Thalidomide analogues: Dual inhibitors of both angiogenesis and human cancer cell proliferation

The identification of agents with antiproliferative activity against endothelial cells has significant value for the treatment of many angiogenesis-dependent pathologies, such as cancer. Using ligand-based drug design strategies, we have identified two novel classes of analogues, derived from thalidomide, that demonstrate remarkable anti-angiogenic and anti-cancer properties. The two novel classes include phthalimide and quinazolinone analogues. The ability of these compounds to inhibit the growth of certain human tumors and the blood supply that feeds them is significant. More specifically, these compounds have potential to make a tremendous impact in the treatment of cancers in which poor prognosis is correlated to microvessel density.; Several generations of both the phthalimide and quinazolinone classes have been designed and synthesized using traditional medicinal chemistry techniques. Both classes show significant inhibitory activity in vitro against the proliferation of human microvascular endothelial cells (HMECs), and the quinazolinone analogues have demonstrated in vivo anti-angiogenic activity in the chicken chorioallantoic membrane (CAM) assay.

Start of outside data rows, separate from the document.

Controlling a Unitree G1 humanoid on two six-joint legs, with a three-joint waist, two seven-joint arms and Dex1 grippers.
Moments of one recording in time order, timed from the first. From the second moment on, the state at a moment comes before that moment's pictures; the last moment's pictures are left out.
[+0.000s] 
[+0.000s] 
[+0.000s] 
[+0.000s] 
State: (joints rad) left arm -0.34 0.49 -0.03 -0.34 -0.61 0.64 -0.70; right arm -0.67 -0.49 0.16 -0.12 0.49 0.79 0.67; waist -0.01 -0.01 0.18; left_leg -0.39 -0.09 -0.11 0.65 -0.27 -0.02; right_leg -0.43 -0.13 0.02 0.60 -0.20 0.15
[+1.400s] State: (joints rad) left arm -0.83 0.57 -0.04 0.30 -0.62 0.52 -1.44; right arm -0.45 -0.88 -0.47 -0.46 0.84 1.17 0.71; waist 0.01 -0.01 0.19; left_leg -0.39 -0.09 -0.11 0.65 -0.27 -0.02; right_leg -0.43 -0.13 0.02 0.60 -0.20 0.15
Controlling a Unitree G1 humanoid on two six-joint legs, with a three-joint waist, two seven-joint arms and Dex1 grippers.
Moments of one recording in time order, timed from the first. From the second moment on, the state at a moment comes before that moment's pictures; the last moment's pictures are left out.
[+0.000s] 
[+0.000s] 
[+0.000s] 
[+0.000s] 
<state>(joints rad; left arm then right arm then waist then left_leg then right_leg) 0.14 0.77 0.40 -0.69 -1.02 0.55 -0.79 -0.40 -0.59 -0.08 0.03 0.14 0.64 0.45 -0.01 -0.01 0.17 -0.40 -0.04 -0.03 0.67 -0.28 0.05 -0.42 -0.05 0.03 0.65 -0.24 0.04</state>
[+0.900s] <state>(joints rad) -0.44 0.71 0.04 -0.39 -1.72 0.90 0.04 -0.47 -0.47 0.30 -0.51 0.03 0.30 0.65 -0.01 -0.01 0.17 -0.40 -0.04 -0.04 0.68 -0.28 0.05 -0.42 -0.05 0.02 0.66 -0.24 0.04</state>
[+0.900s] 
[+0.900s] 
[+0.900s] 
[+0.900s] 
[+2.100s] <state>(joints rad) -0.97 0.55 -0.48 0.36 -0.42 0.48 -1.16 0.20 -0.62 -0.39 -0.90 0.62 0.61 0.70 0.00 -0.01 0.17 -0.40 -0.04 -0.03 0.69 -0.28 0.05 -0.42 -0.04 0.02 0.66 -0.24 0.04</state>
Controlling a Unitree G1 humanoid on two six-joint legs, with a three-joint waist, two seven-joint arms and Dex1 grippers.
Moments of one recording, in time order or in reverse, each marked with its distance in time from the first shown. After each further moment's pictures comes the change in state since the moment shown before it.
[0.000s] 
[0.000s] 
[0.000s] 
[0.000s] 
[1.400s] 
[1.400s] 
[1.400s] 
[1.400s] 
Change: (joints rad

Further, our phthalimide-based analogues show increased potency towards androgen positive and negative prostate cancer and leukemia while the quinazolinone class demonstrates potent activity against colon cancer. One particular quinazolinone shows anti-colon cancer activity far superior to that of 5-Fluorouracil, and it also possesses potent anti-mitotic properties. Preliminary molecular modeling experiments have identified a potential binding pocket for this analogue on beta-tubulin. We have thus demonstrated the significant therapeutic potential of these novel dual acting compounds.